PNG Technical Details
Compression Ratio
Typical PNG compression ratios:
- Simple logos: 6:1 to 10:1 compression (very efficient)
- Screenshots: 3:1 to 5:1 compression (good)
- Complex photos: 1.5:1 to 2:1 compression (poor - use JPEG instead)
Color Depth Options
PNG supports different color depths:
- PNG-8: 256 colors, smaller files, good for simple graphics
- PNG-24: 16 million colors, larger files, good for complex images
- PNG-32: 16 million colors + transparency, best for logos with shadows
Transparency Support
PNG offers two types:
- 8-bit transparency (PNG-8): Each pixel is either fully transparent or fully opaque (256 levels)
- Full alpha transparency (PNG-24/32): 256 levels of transparency per pixel (smooth edges, drop shadows)
Real-World Usage Examples
E-commerce Website
PNG for:
- Product category icons
- Logo in header
- Trust badges and certifications
- Payment method icons
JPEG for:
- Product photos
- Banner images
- Lifestyle photography
Blog Website
PNG for:
- Site logo
- Social media icons
- Custom illustrations with text
- Infographic elements
JPEG for:
- Featured images
- Author photos
- Post thumbnails
- Background images
Common Questions Answered
Can PNG be converted to JPEG without quality loss?
No. When you convert PNG to JPEG, the JPEG compression will add some quality loss because JPEG is a lossy format.

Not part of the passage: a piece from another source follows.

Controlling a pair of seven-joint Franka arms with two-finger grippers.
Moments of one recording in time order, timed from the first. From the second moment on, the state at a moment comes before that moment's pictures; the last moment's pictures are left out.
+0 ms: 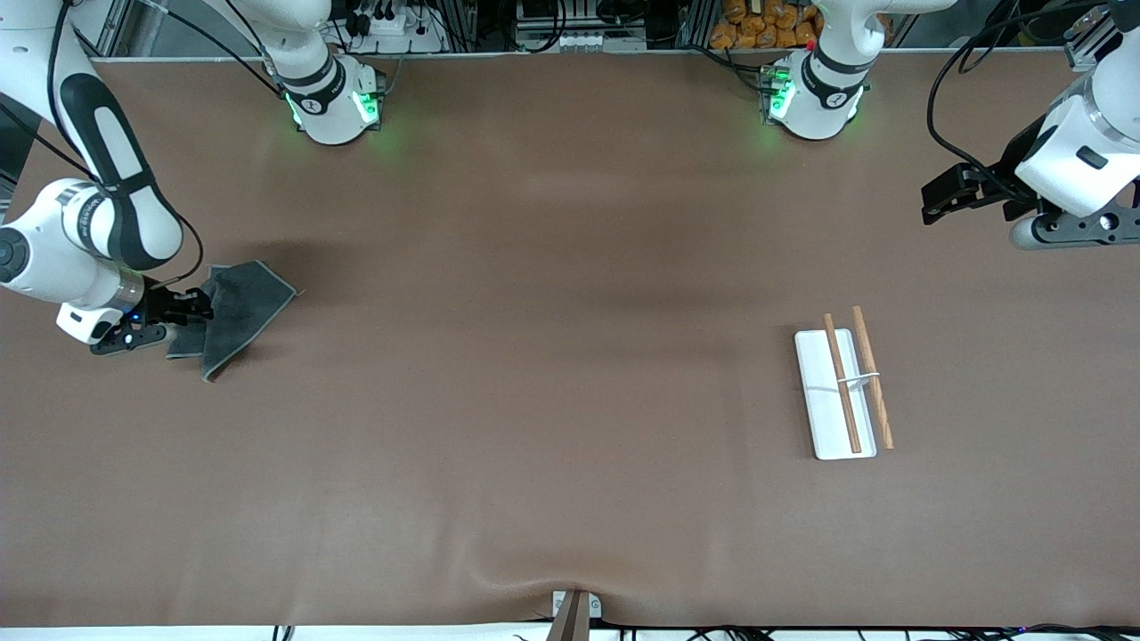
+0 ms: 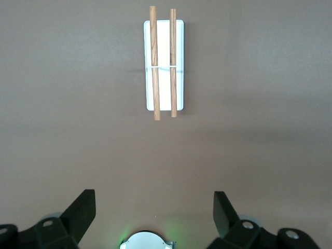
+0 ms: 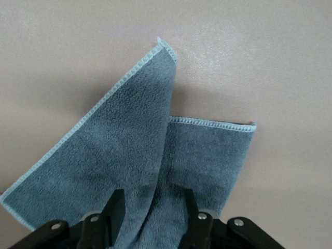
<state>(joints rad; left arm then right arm) -0.06 0.02 -0.09 -1.52 0.01 1.43 -0.18 -0.37 0.35 0.01 -2.23 -0.04 2.48 -0.57</state>
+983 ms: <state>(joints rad) -0.06 0.02 -0.09 -1.52 0.01 1.43 -0.18 -0.37 0.35 0.01 -2.29 -0.04 2.57 -0.55</state>
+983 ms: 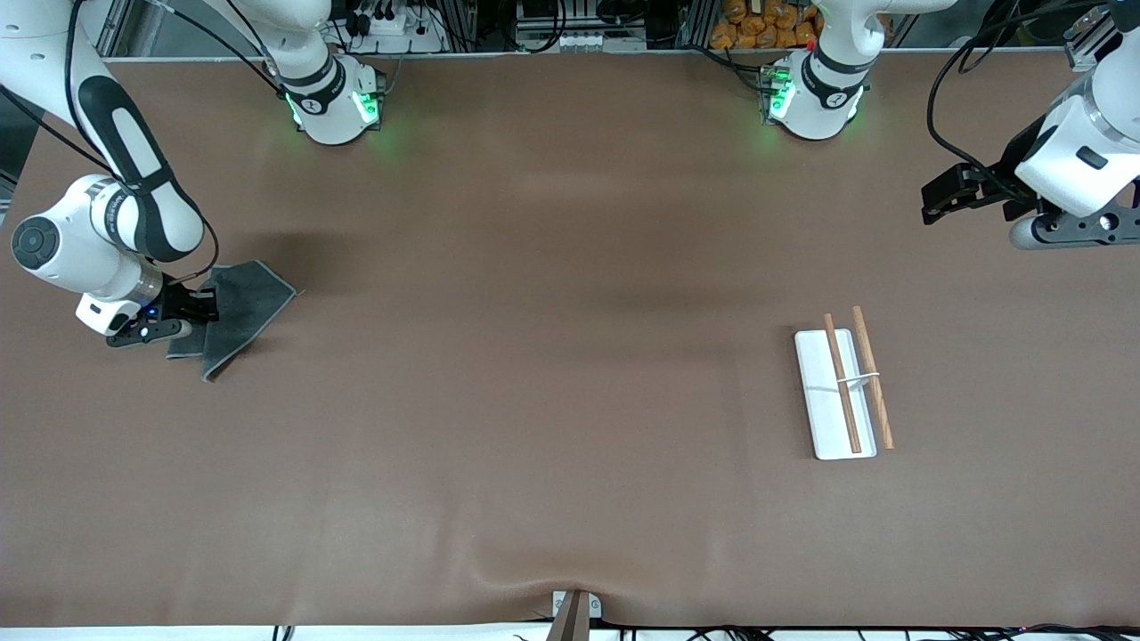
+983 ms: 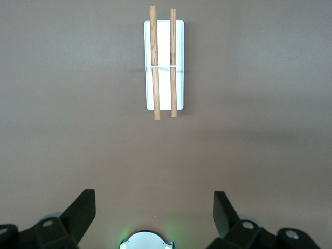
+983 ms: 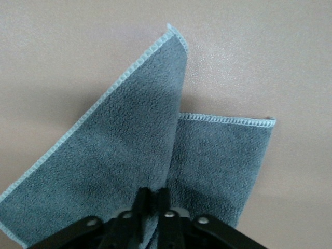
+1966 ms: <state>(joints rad) -0.07 0.02 -0.09 -1.52 0.01 1.43 -0.18 -0.31 0.25 0.03 -2.16 0.08 2.11 -0.42</state>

However, the quality loss might not be visible to human eyes for photos.
Is PNG better quality than JPEG?
For logos, text, and graphics - yes, PNG is better because it's lossless. For photographs - not really. JPEG quality loss is barely noticeable in photos, and file sizes are much smaller.

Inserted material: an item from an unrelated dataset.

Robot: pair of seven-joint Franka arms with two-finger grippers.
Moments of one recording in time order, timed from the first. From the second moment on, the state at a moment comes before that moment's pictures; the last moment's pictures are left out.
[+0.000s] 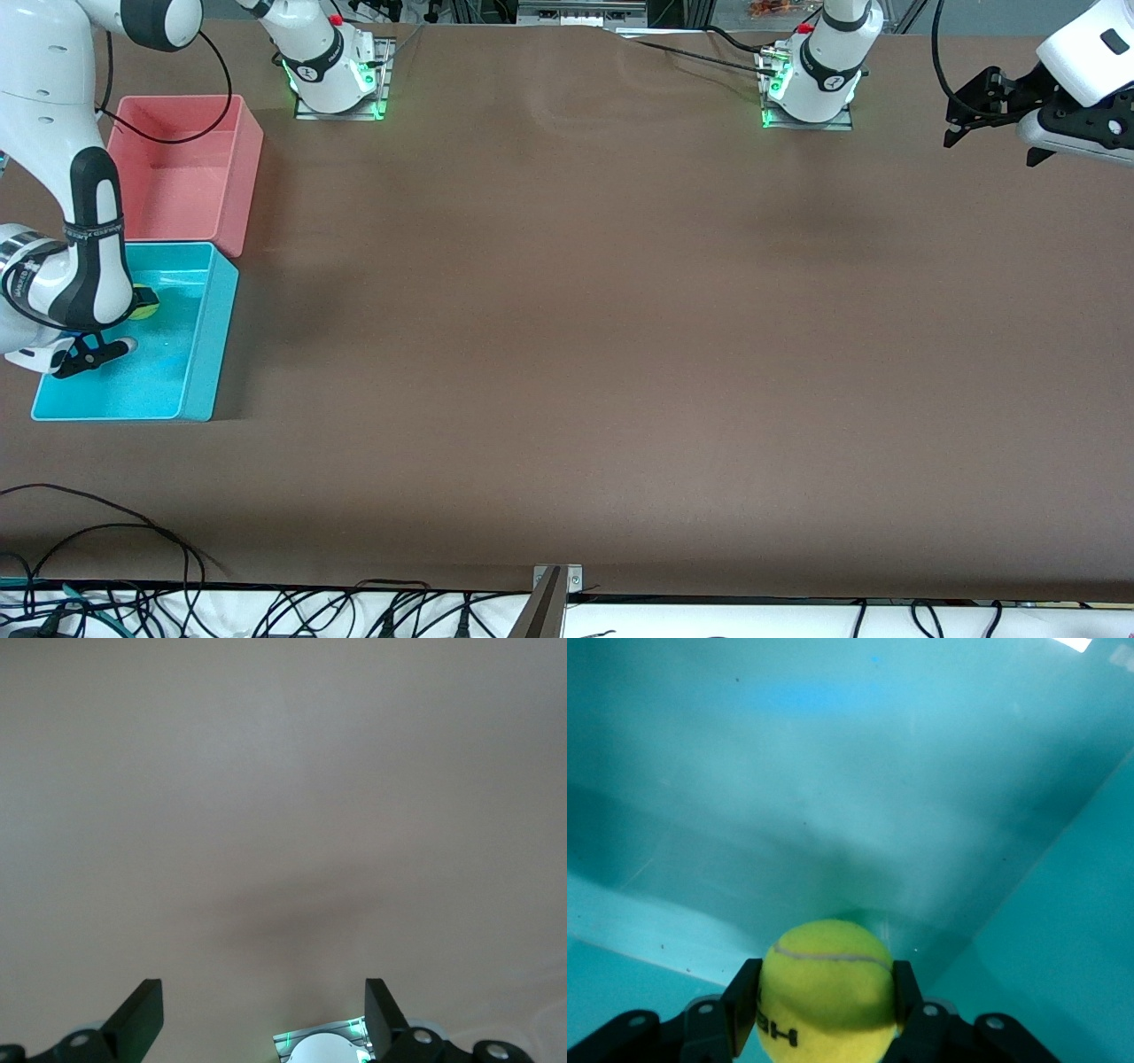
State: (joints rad) left arm 0.03 -0.13 -0.10 -1.63 0.00 1.40 0.18; right arm 0.02 0.76 -0.48 -1.61 0.06 1.96 -0.84
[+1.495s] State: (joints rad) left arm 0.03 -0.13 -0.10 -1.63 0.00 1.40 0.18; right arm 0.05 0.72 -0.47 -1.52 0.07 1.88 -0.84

Why are my PNG files so large?
Because PNG preserves every pixel perfectly (lossless). For complex images like photos, there's not much repeating data to compress, so files stay large. Use JPEG for photos instead.

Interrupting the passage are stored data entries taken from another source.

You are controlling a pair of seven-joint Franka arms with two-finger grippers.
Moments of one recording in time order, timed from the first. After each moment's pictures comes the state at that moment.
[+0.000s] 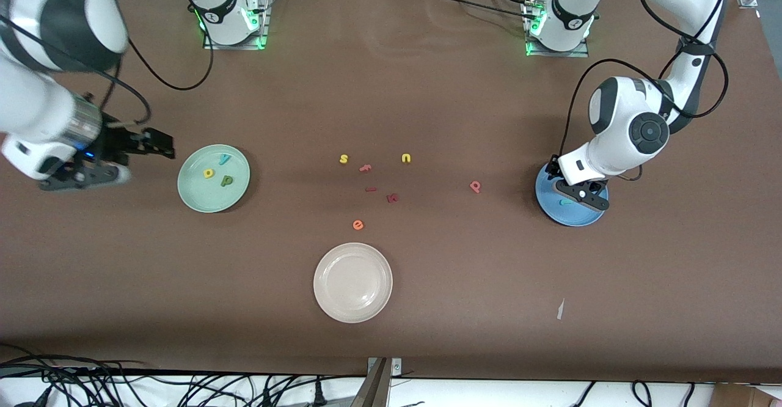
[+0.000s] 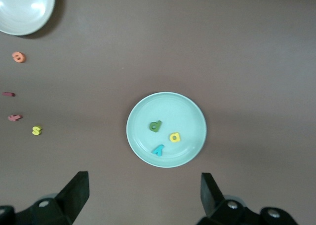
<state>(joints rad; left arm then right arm) -0.23 0.29 0.08 -2.16 -0.10 2.36 0.36 0.34 0.13 -0.29 -1.64 0.07 1.70 -0.11</state>
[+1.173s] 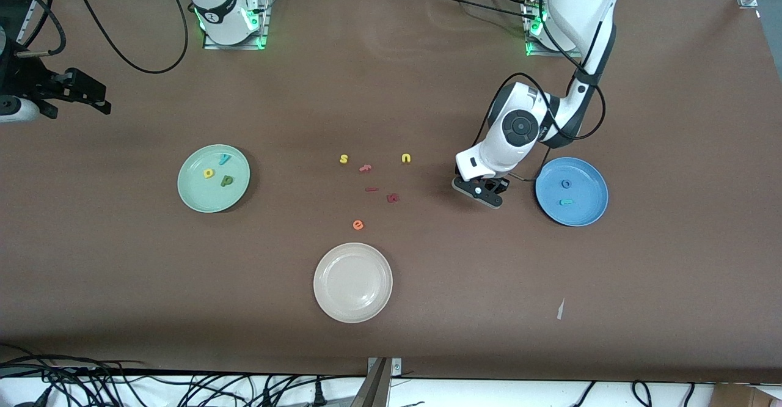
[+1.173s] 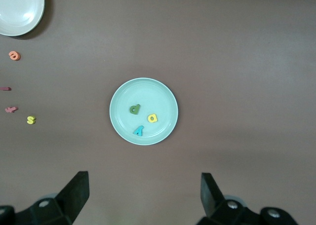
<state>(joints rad) -0.51 0.52 0.01 -2.03 -0.16 2.56 0.09 0.09 -0.04 -0.11 -1.67 0.01 1.62 -0.11</state>
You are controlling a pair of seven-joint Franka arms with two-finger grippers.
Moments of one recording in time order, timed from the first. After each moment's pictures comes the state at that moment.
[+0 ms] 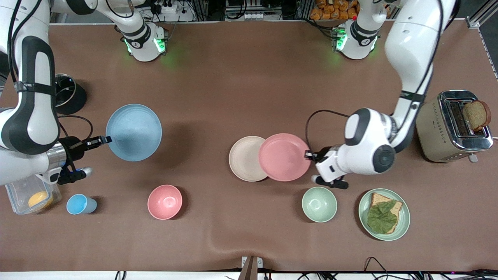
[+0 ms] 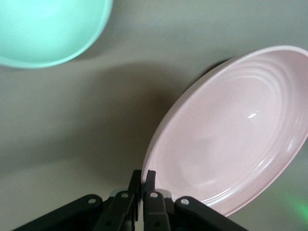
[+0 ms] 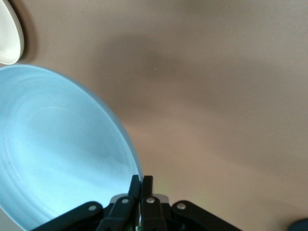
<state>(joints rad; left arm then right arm) -0.19 0.69 -0.24 -1.47 -0.29 2.05 -0.09 0.05 0.61 -0.18 -1.27 0.33 1.29 -0.36</state>
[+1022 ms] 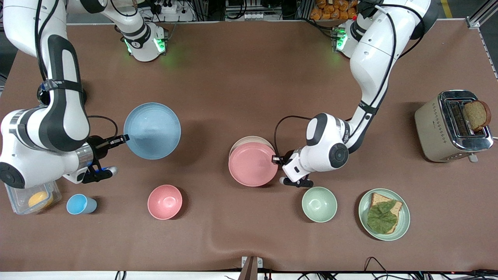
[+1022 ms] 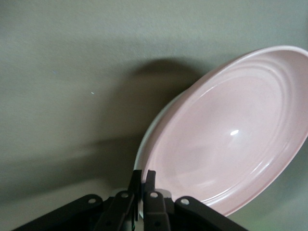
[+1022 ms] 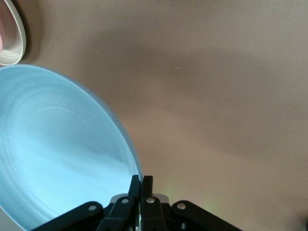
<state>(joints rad) -0.31 0.83 -0.24 -1.45 -0.39 2.26 -0.15 0.16 0.61 -0.18 -1.27 0.33 1.29 -0.23</state>
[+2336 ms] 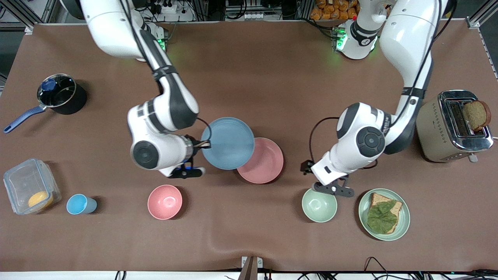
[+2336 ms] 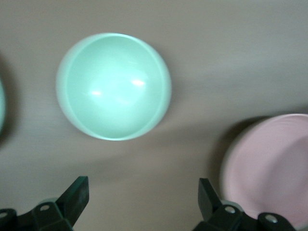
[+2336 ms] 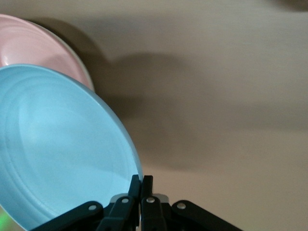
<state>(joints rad) -0.19 0.64 -0.22 -1.44 0.10 2.14 -0.20 0.59 0.73 -0.17 -1.28 0.43 1.73 0.29</state>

Can I use PNG for all images on my website?
Technically yes, but it's not recommended. Your website will load very slowly because PNG files are much larger than needed for photos. Use PNG only for logos, icons, and graphics with text.
Best Practices Summary
Use PNG for:
- ✅ Company logos and branding
- ✅ Screenshots with text
- ✅ Graphics with sharp edges
- ✅ Images needing transparency
- ✅ Icons and UI elements
- ✅ Infographics with text
Use JPEG/WebP for:
- ❌ Photographs and complex images
- ❌ Large background images
- ❌ Photo galleries
- ❌ Hero section backgrounds
- ❌ Author photos and portraits
Quick tip: PNG is lossless and perfect for logos and graphics, but use JPEG or WebP for photos. Most modern websites use a mix of both formats - PNG for UI elements and JPEG/WebP for photography. Let your Image CDN automatically choose the best format based on content.
Understanding compression types helps you make better decisions for website performance.